This course of lectures introduces students to elementary concepts of corporate finance using a more systematic approach than is generally found in other textbooks. Axioms are first highlighted and the implications of these important concepts studied afterwards. These implications are used to answer questions about corporate finance, including issues related to derivatives pricing, state-price probabilities, dynamic hedging, dividends, capital structure decisions, and risk and incentive management.
The main thing to note about this book compared to more standard texts in corporate finance is the level of abstraction. We are arguing in an abstract manner to make the unifying themes, represented by the axioms, clear.

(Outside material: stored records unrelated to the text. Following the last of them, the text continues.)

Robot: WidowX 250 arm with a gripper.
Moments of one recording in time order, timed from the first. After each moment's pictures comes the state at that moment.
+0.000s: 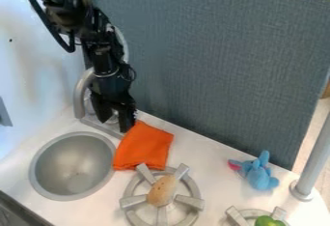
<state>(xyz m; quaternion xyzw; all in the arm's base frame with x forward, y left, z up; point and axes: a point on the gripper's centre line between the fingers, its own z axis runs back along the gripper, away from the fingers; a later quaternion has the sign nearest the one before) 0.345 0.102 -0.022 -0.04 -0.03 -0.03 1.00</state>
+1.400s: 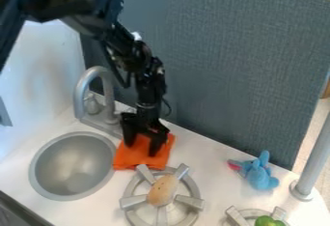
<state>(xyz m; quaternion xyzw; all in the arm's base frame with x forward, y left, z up) 0.388 0.069 -0.106 0.02 0.05 0.05 1.00</state>
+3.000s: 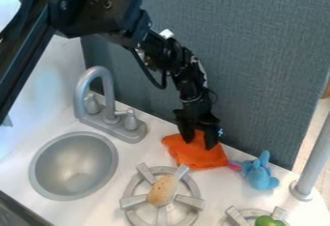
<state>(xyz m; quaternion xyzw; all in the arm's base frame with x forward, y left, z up) 0.442 -0.046 -0.087 -0.14 -0.04 -0.08 0.99</state>
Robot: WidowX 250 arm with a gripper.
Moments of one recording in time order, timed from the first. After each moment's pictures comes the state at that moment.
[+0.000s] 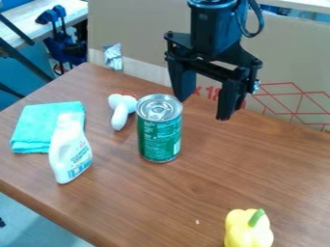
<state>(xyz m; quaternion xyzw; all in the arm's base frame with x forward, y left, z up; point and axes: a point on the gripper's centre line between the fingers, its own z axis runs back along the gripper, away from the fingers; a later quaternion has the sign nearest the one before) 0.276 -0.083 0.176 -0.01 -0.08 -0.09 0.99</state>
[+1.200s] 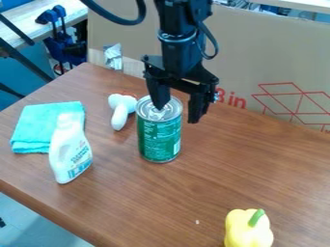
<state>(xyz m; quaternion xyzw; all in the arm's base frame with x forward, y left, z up) 0.317 -0.030 0.127 0.00 -0.10 -0.03 0.99</state>
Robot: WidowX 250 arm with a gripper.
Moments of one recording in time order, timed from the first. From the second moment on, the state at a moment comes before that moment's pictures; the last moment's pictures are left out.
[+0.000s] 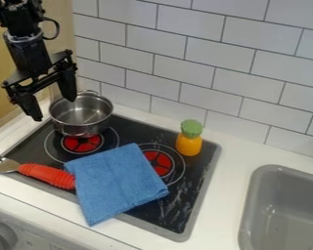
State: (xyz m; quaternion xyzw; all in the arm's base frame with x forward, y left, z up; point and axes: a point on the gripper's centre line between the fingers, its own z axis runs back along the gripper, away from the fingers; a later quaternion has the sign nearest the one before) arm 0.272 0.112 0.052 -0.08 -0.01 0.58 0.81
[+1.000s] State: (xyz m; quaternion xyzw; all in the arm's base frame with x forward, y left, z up) arm 0.248 0.032 0.040 -0.08 0.01 0.46 0.88
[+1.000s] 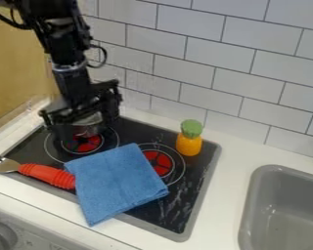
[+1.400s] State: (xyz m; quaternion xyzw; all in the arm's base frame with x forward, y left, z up) arm 0.248 0.007 0.022 -0.05 0.03 0.40 0.91
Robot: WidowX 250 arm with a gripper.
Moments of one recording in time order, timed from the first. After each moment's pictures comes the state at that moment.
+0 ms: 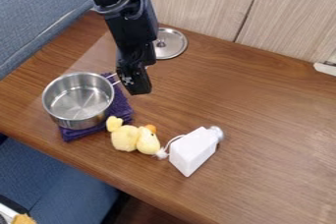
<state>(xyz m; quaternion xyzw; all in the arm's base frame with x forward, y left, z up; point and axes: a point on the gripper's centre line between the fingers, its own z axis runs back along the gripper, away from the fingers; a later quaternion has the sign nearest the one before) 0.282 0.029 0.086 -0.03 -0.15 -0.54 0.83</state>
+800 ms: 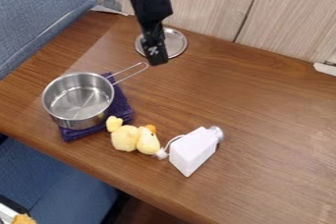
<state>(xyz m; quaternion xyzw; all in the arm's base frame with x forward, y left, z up) 0.363 0.051 0.071 -0.02 -0.15 -0.47 0.87</state>
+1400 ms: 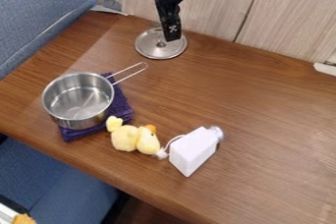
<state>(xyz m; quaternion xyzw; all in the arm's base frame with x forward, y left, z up) 0.453 0.077 0.047 0.04 -0.14 -0.44 0.89</state>
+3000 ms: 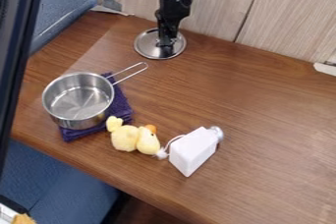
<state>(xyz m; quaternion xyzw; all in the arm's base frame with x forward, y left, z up) 0.464 0.092 0.000 0.07 -0.03 -0.43 0.90</state>
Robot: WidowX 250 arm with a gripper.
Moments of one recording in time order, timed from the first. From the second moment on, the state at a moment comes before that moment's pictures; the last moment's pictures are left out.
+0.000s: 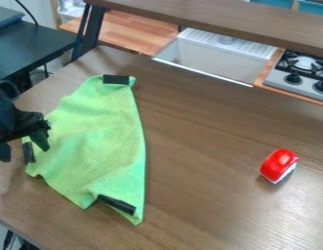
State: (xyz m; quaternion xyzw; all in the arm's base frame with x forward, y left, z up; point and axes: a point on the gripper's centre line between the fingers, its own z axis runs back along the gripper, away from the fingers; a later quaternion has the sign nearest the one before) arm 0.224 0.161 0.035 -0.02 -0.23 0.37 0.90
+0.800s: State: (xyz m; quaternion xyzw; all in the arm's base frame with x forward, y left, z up) arm 0.224 0.172 0.019 0.00 -0.22 0.38 0.90
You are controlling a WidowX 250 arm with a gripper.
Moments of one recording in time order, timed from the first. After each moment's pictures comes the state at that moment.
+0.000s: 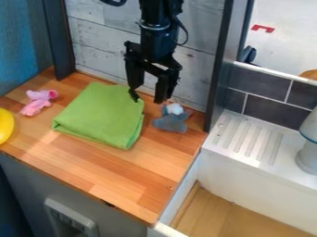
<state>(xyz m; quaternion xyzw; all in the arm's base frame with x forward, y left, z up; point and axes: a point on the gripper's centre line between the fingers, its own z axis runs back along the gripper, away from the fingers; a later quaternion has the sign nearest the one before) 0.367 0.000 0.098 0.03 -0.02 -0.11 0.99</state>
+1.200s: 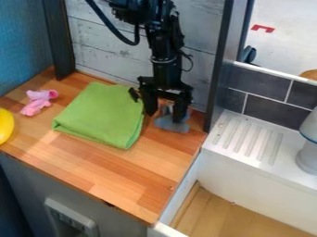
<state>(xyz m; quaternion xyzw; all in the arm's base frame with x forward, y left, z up) 0.409 -0.009 0.029 -0.05 -0.01 -0.02 1.00</state>
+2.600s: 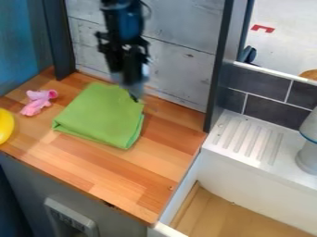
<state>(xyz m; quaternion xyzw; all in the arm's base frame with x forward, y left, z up) 0.359 0.046 0.115 -0.06 -0.02 -0.08 0.99</state>
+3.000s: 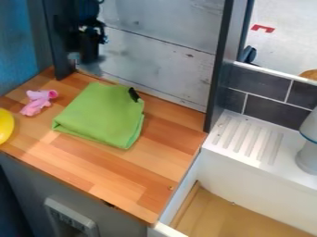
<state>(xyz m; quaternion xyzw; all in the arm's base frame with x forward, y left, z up) 0.368 0.128 0.121 -0.01 -0.02 -0.01 1.00</state>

But this does not mean that we are using advanced mathematics. While we are not afraid of using mathematical expressions where it will simplify understanding, the emphasis is on basic algebra. No advanced calculus or stochastic processes is used. We provide an extensive set of examples in this book. Most of them are relatively simplistic, they are used to clarify a single point.

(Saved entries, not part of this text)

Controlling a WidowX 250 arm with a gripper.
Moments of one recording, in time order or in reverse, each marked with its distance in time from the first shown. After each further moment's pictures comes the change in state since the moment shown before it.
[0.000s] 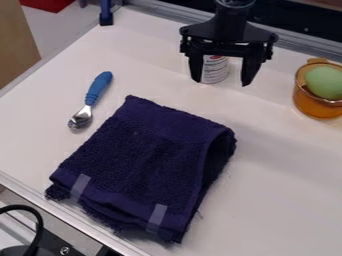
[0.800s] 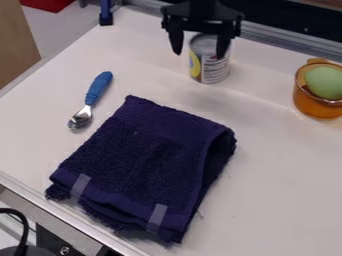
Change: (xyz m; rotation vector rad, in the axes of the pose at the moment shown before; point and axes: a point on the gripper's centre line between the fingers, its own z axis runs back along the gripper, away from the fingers) arm 0.074 0.033 -0.025 -0.026 -0.071 -0.085
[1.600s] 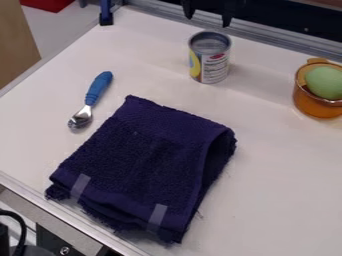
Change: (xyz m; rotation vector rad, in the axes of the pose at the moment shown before) arm 0.067 -0.008 -0.010 -0.010 -0.057 -0.173
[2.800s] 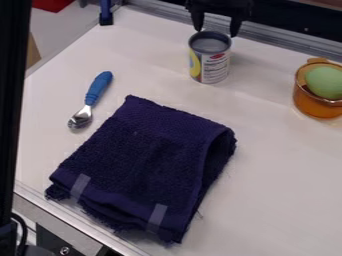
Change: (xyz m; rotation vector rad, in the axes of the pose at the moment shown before) arm 0.017 -0.004 -0.042 -0.002 -0.055 0.086
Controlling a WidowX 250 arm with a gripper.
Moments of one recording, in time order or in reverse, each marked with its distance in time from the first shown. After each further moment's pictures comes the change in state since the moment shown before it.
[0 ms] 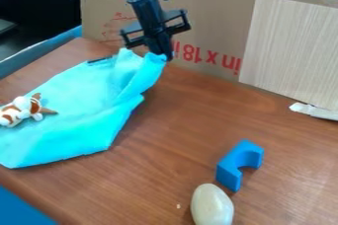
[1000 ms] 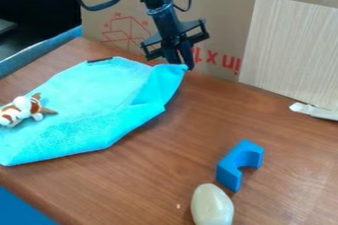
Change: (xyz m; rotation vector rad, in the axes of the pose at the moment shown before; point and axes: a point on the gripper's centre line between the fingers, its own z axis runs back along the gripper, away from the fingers) arm -0.005 -0.021 -0.024 -0.037 0.046 0.056
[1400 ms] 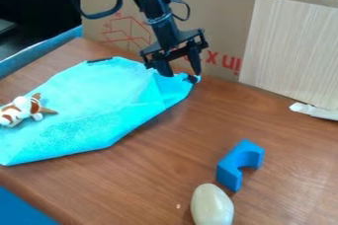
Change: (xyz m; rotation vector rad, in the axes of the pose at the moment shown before) arm -0.007 0.006 -0.010 0.005 0.007 -0.006
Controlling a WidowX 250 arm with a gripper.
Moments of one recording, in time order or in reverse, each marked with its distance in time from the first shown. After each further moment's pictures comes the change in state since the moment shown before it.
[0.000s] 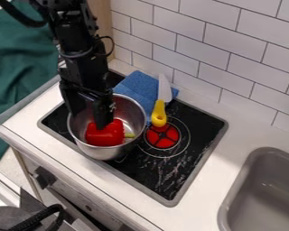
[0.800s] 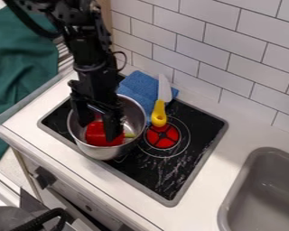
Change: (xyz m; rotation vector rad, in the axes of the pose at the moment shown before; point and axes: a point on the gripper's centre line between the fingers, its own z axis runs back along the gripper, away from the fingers) arm 0.006 -0.025 -0.019 -0.002 0.043 -0.049
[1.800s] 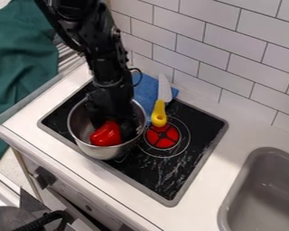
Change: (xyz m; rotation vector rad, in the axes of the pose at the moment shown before) arm 0.023 0.005 -0.038 -0.005 -0.023 0.034
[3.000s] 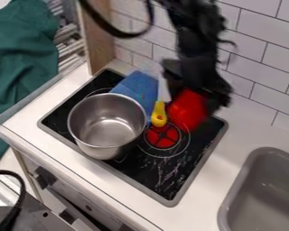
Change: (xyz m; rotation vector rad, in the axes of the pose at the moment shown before) arm 0.064 -0.124 0.065 0.055 -0.296 -0.045
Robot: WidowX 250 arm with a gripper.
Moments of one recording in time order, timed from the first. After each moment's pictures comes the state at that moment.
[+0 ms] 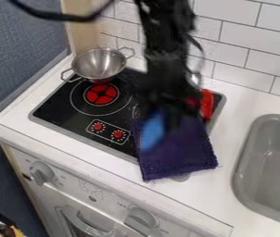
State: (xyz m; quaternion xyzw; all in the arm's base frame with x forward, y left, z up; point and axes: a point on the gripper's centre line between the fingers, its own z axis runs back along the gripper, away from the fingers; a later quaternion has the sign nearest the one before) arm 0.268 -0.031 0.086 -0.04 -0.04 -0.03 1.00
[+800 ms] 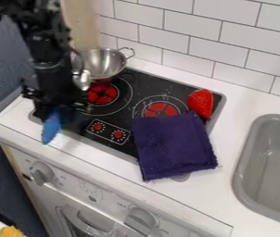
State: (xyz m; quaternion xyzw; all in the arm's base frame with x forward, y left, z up) arm 0.237 0.127 0.035 0.05 -0.02 0.11 0.99
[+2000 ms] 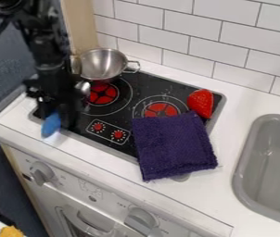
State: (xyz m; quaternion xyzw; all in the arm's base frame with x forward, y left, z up) arm 0.267 0.128 0.021 0.04 -0.02 0.06 1.00
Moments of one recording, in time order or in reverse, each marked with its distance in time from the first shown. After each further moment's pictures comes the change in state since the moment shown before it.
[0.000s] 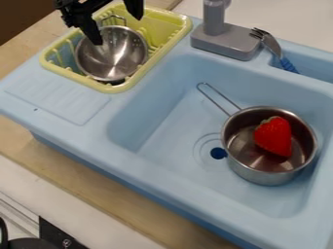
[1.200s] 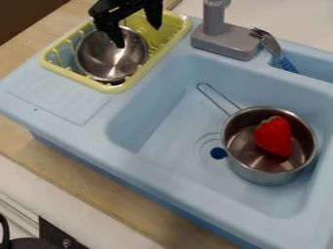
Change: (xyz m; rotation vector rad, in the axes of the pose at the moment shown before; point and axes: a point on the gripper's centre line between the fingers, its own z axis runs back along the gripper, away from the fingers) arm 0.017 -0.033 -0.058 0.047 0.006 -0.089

We are on purpose not trying to be encyclopedic in our coverage of finance. This book is mainly on principles, little about the nitty-gritty of institutions, in which many finance text abounds.
In order to understand the concepts in this book it is essential to work with numerical problems. End of chapter problems are provided for most chapters. Each problem has an indicated level of difficulty, ranking from 1 (simple) to 10 (very hard). If there is a lot of work involved with a problem, this will also push it up the scale.
A Roadmap (Where are we going?).
Introductory, setting the stage. We present some of the ``axioms'' that we rely on in the later analysis. Like all axioms, they sound reasonable.
The finance equivalent of Lavoisier's law. An implication: The value of a firm.
Loosely stated, it claims that securities prices should not be ``too'' predictable, because otherwise there is money on the table.
Prices of future cash flows are expressed in terms of interest rates. To value a stream of cash flows, you ``discount'' using these interest rates. The terminology is strange, but the principles are no different from what grocery stores use.
People have been proposing lots of alternative valuation methods, some of which are merely restatements of standard present value analysis, others deliver investment decisions that range from sometimes the same (as present value) to always incorrect, at least if you buy the axioms of modern corporate finance.
One popular way to distinguish between classes of risky future cash flows is to compute ``betas'' (covariances with the market portfolio). Cashflows get discounted on the basis of a class-specific, risk-adjusted discount rate. The idea comes from a simple, intuitively appealing, equilibrium asset pricing model, the Capital Asset Pricing Model (CAPM). Even far more elaborate (and realistic) models basically deliver the same insights as the CAPM, namely that only covariance with ``aggregate risk'' is priced. To put it differently: one is not rewarded for all the uncertainty that an investment project or security carries, only the ``systematic'' uncertainty.
The CAPM or APT does not work well to value such cash flows, because they are not symmetric in good and bad states. So, we need a novel approach.
The valuation approach for this part is incredibly simple. We divide the world into possible future ``states.'' We then price cash flows in each state separately, using ``state-price probabilities,'' before we add everything together, using the axiom of value additivity.
We will start with some basic facts about the quintessential derivative products, call and put options.
Many cash flows derive from the future value of some underlying asset, and, hence are really derivative products. We will look how the state price approach generates sensible prices for call options and equity, including a real-life example.
It is often obvious what the states are. If not, the most straightforward procedure obtains states from the average and the volatility of the payoff on the underlying asset. Since any derivative (including the underlying asset itself) should have the same implicit state-price probabilities, we can back out the state-price probabilities from their prices.
Why are these state-price probabilities the same for all derivatives written on the same underlying asset? As we shall see, it is because there would otherwise be free lunches...We do not really believe such a thing exists, do we? A variation of the arguments leads us to discover the way that the pricing formula was historically developed by [#!Cox-Ross-Rubinstein-79!#] who called it the binomial option pricing model.
The power of the binomial approach becomes clear when we increase the number of periods.
The best way to understand the derivatives valuation approach is to look at applications. We already looked at call options, equity and warrants. We will get more sophisticated, and consider ``fixed income'' securities that may not seem to be derivatives. We will see how the resulting valuation gives the shareholders the incentive to ``screw'' the bondholders by changing the risk of the company.
Until now, we have been pricing corporate liabilities (equity, warrants, debt) as derivatives written on the assets of the firm. Their value derives from the value of the firm. That is fine, but we have been taking the latter to be exogenous. Is the value of the firm really fixed? Can we not change it by changing the financing mix (ratio of debt to equity)? F. Modigliani and M. Miller convincingly argue: no.
Third-party creditors on the corporate scene, like lawyers and tax collectors, will overturn the celebrated ``Modigliani-Miller'' irrelevance result.
We will contrast the derivatives valuation approach with others that have been suggested to tackle the problem.
Should a company pay dividends? Sounds awful, because the only to benefit is the tax collector! Why, then, do so many firms pay dividends?